Caro-libri: una soluzione concreta

Libri di scuola troppo cari? La scuola rimborsa la differenza tra il costo totale e il tetto di spesa.

Come risolvere l’annoso problema del caro-libri nelle scuole? Da anni il prezzo della dotazione libraria in alcune classi è esagerato. A mio modesto parere la colpa è attribuibile anche ad un vergognoso cartello tra gli editori, che approfittando delle “riforme epocali” pubblicano a raffica nuove edizioni (non troppo dissimili una dall’altra) costringendo le famiglie a ricomprare i libri.

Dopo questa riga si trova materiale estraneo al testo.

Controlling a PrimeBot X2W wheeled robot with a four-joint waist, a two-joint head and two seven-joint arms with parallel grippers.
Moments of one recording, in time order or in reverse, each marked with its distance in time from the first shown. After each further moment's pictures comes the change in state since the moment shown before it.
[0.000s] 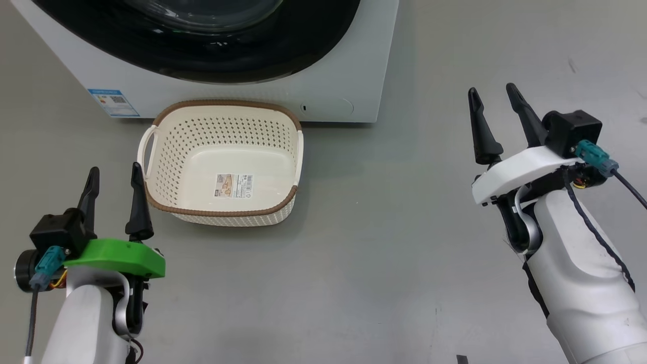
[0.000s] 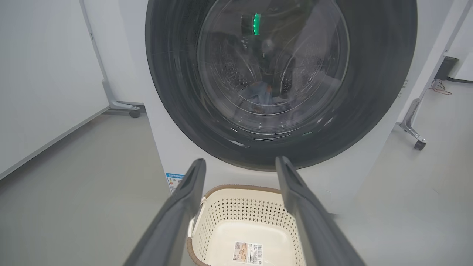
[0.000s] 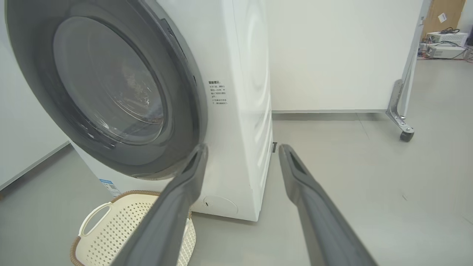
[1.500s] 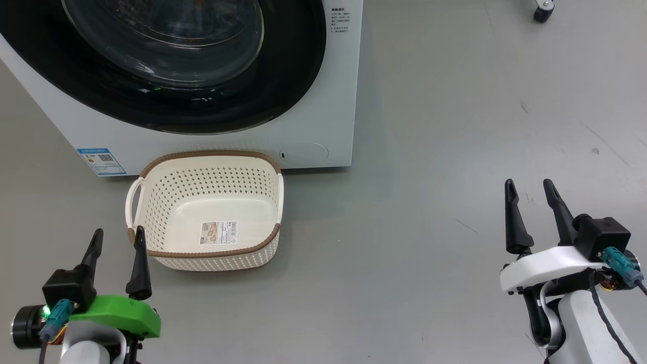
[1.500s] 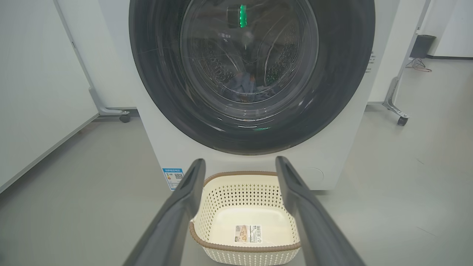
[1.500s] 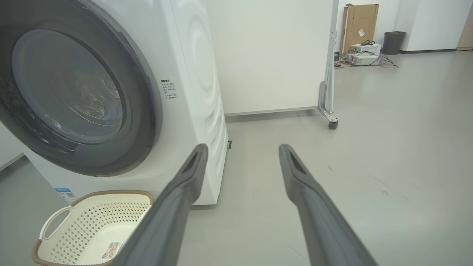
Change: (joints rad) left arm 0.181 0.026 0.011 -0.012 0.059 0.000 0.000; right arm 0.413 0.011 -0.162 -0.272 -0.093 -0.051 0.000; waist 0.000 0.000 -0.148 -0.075
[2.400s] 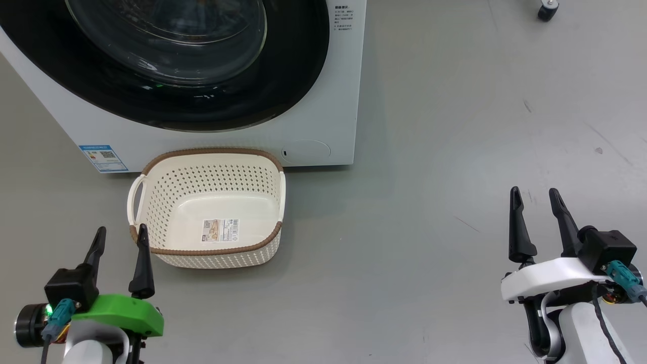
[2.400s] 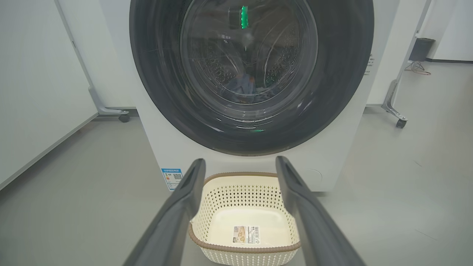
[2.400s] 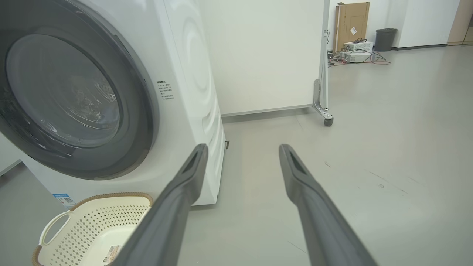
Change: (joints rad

Ovviamente i soliti benpensanti si stracciano le vesti: le famiglie spendono migliaia di euro, per motorini, telefonini, vestiti di Prada, scarpe, in fondo 500€ per i libri di scuola cosa saranno mai, la cultura è un investimento e mi fermo qui per pietà. A questi sfugge il concetto di legalità: se il Ministero emana un provvedimento che dice che io non devo spendere più di 300€ per i libri di scuola, io ho diritto e pretendo di non spendere più di 300€ per i libri di scuola. Delle considerazioni filosofiche e culturali sull’importanza dei libri di testo non me ne può importare di meno (in questo contesto): le regole si rispettano. Punto.

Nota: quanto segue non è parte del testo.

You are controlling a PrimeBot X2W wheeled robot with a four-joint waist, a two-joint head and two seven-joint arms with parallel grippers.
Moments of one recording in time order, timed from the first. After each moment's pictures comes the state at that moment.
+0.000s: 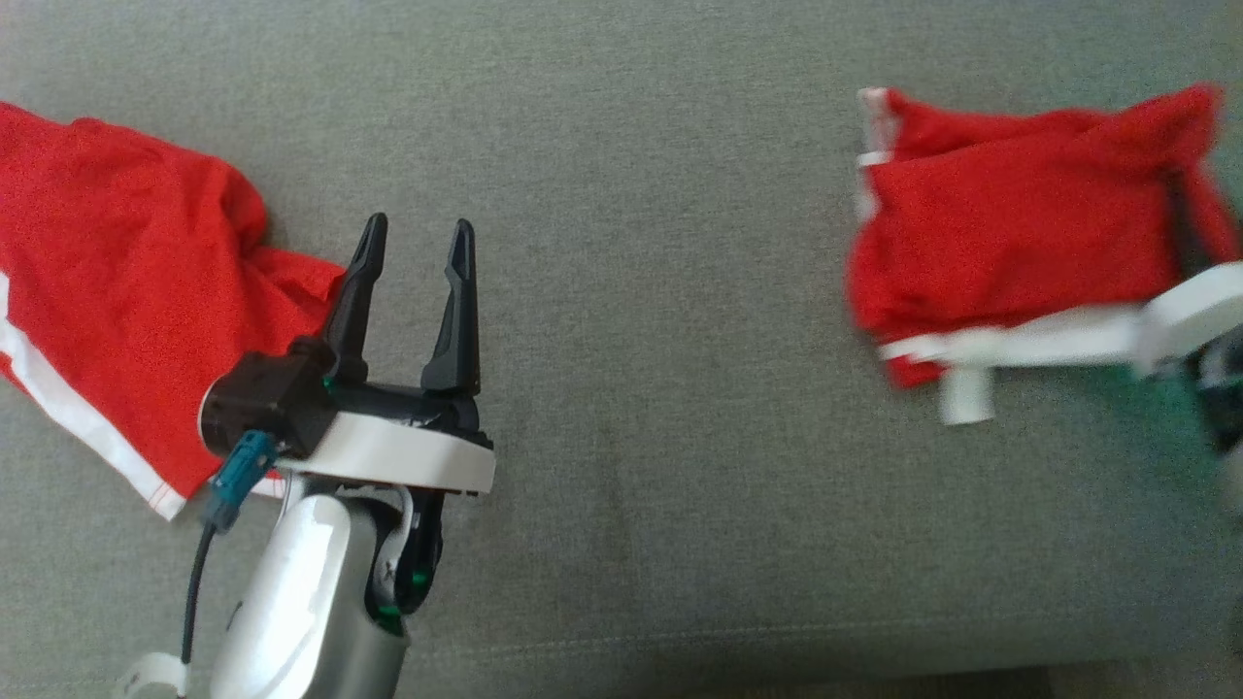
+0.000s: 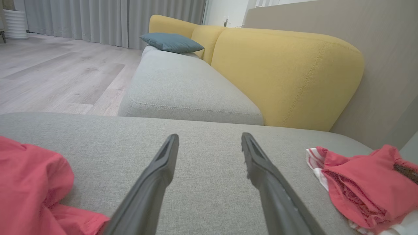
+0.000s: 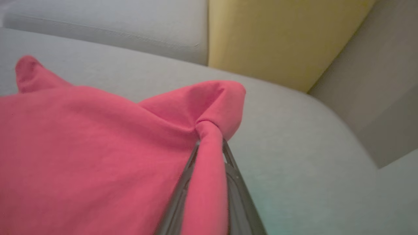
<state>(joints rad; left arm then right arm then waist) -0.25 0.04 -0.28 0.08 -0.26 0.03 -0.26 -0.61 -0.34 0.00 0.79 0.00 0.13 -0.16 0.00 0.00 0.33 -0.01</state>
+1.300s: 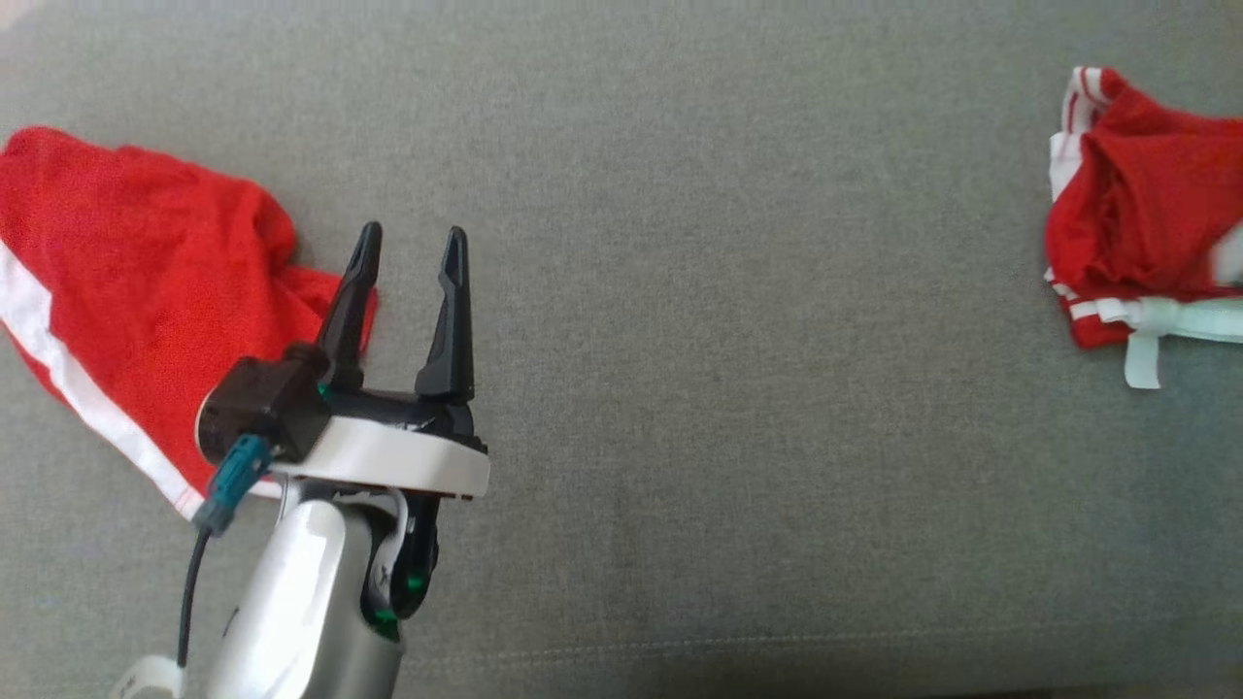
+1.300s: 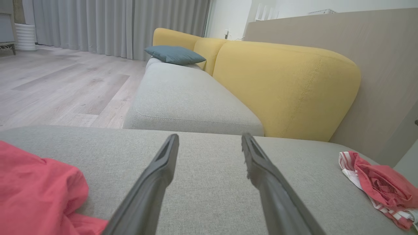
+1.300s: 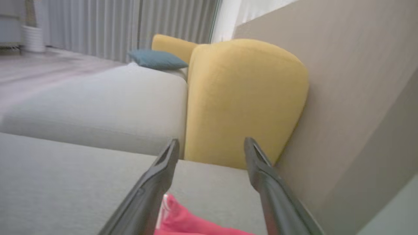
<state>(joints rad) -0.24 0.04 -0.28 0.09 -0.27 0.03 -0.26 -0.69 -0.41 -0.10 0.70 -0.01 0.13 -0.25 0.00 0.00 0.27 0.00</state>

Lasciamo stare la buffonata dei libri online (che in sé non sono una buffonata): secondo la legge 133/08 avrebbero dovuto essere obbligatori da quest’anno, ovviamente editori e insegnanti non sono pronti (ma va?), il termine è stato prorogato e con tutte le probabilità un libro digitale nelle aule italiane non lo vedremo mai. Le cosiddette “edizioni miste” sono un libro cartaceo abbinato ad un codice che in teoria dovrebbe essere utilizzabile per consultare del materiale presente in rete; in pratica questo materiale è spesso inaccessibile. Ci si chiede se questo non sia solo un espediente per mettersi in regola, o peggio, per alzare il prezzo del prodotto. La soluzione è lasciata al lettore come esercizio.

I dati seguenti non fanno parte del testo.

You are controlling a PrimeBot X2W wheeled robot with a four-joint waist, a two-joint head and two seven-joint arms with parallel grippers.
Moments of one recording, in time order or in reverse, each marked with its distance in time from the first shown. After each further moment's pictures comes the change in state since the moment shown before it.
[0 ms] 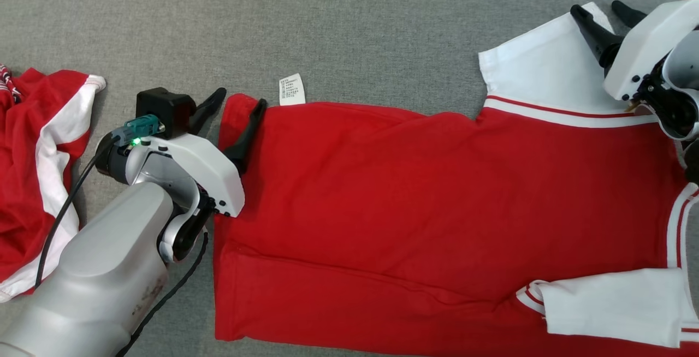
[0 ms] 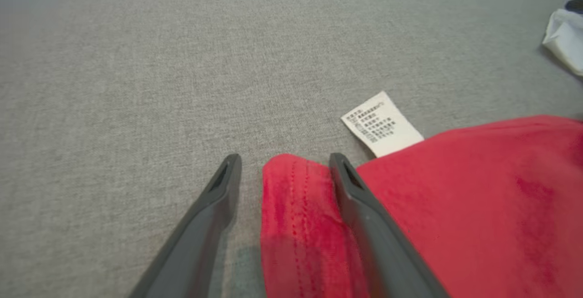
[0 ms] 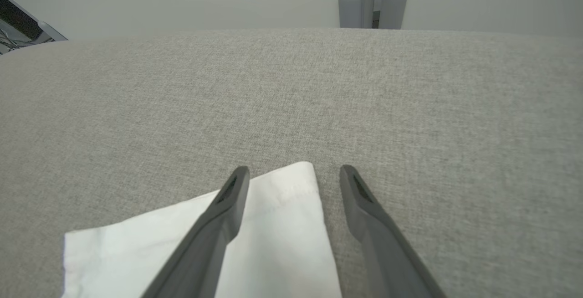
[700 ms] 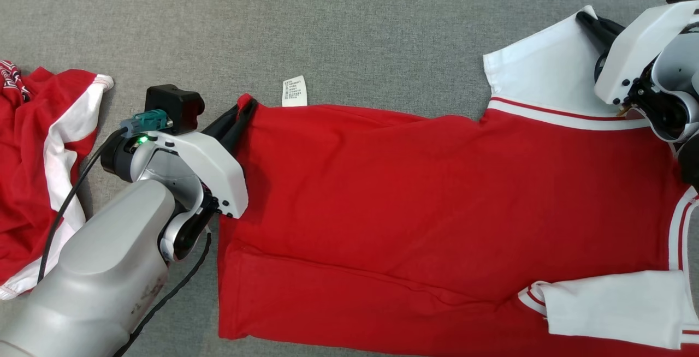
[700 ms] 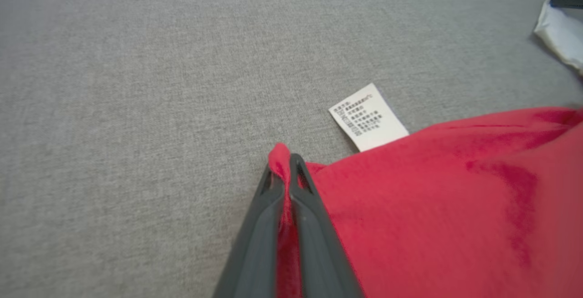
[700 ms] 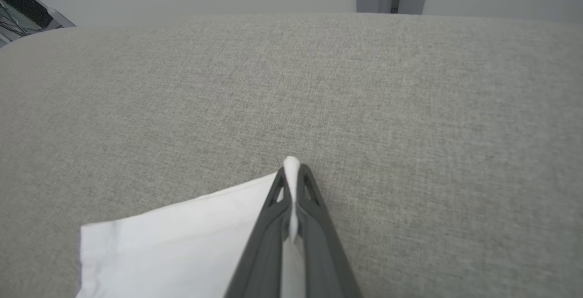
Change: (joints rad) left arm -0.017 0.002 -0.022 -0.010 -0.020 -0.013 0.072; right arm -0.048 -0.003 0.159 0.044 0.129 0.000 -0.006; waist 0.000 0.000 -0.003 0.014
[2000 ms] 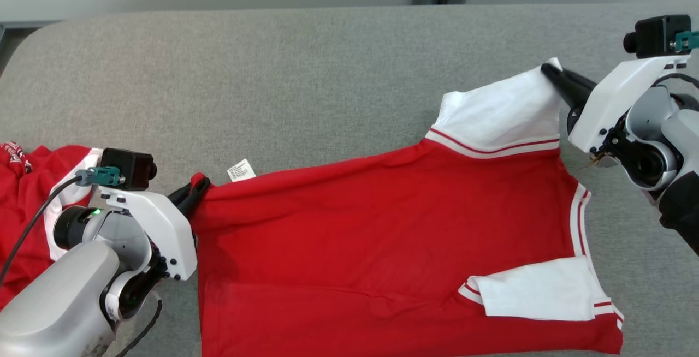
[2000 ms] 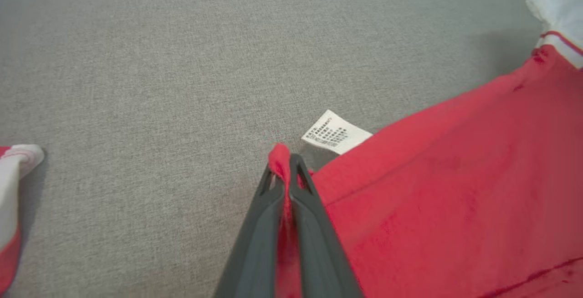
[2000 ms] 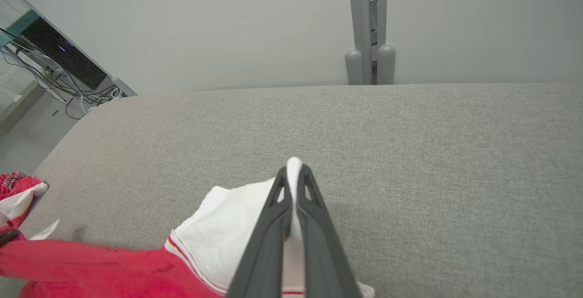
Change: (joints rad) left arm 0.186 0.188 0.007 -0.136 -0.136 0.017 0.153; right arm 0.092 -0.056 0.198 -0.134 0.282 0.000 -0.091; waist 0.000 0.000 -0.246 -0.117
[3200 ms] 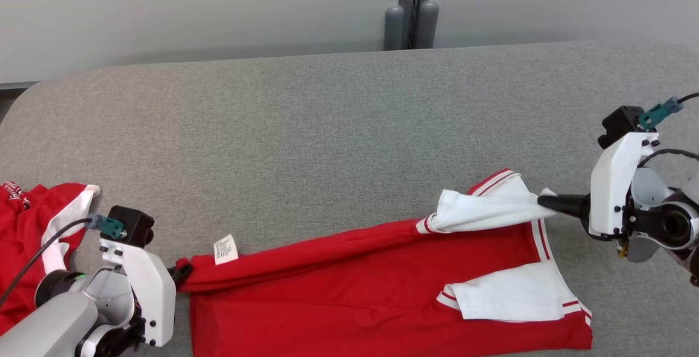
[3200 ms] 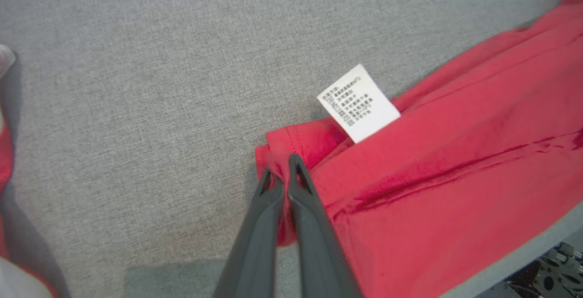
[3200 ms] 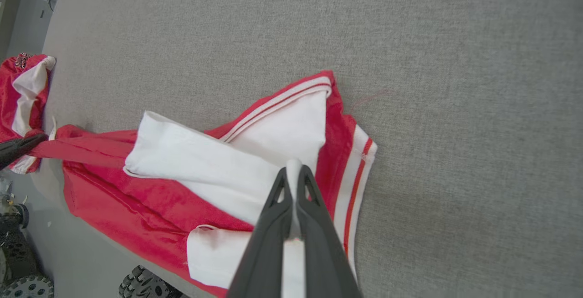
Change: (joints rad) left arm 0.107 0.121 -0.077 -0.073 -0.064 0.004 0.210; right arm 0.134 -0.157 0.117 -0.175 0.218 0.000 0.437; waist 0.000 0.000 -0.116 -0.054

Il Ministero dell’Istruzione, dell’Università e della Ricerca ha cercato di mettere una pezza, dai tempi di Fioroni, imponendo dei tetti di spesa sui libri di scuola: in altre parole calmierando i prezzi. Una decisione sensata; del resto una soluzione di stampo liberista non sarebbe adottabile sul mercato dei libri di testo, che per sua natura è distorto: chi sceglie i libri non li compra, chi li compra non li sceglie.

Bene, problema risolto, no? No. Evidentemente i tecnici del Ministero non conoscono il malcostume italiano. È risaputo che se si istituisce una norma senza prevedere pene per i trasgressori, non c’è speranza che questa venga rispettata. E così molti consigli di classe, collegi docenti e presidi hanno continuato ad adottare libri senza premurarsi di stare nei tetti di spesa. Come è successo nella nostra scuola lo scorso anno. O peggio, i consigli di classe rispettano formalmente i tetti di spesa, mettendo in lista alcuni libri come consigliati e non come da acquistare; di fatto l’acquisto di tali libri è poi richiesto. Manovre da furbetti der quartierino, insomma.

Non si vuole fare di tutta l’erba un fascio: ovviamente esistono docenti e dirigenti che, conoscendo le norme della scuola, si premurano di farle rispettare. Ma non si può basare il funzionamento di una pubblica amministrazione solamente sulla buona volontà dei dipendenti (spesso encomiabile, talvolta carente). Insomma, bisogna “rinforzare” il provvedimento ministeriale.

Ovviamente né io né nessuno nella mia scuola ha il potere di farlo agendo “a monte”, ma solo il Ministero. Ma non mi sembra un buon motivo per stare con le mani in mano e lamentarsi del governo.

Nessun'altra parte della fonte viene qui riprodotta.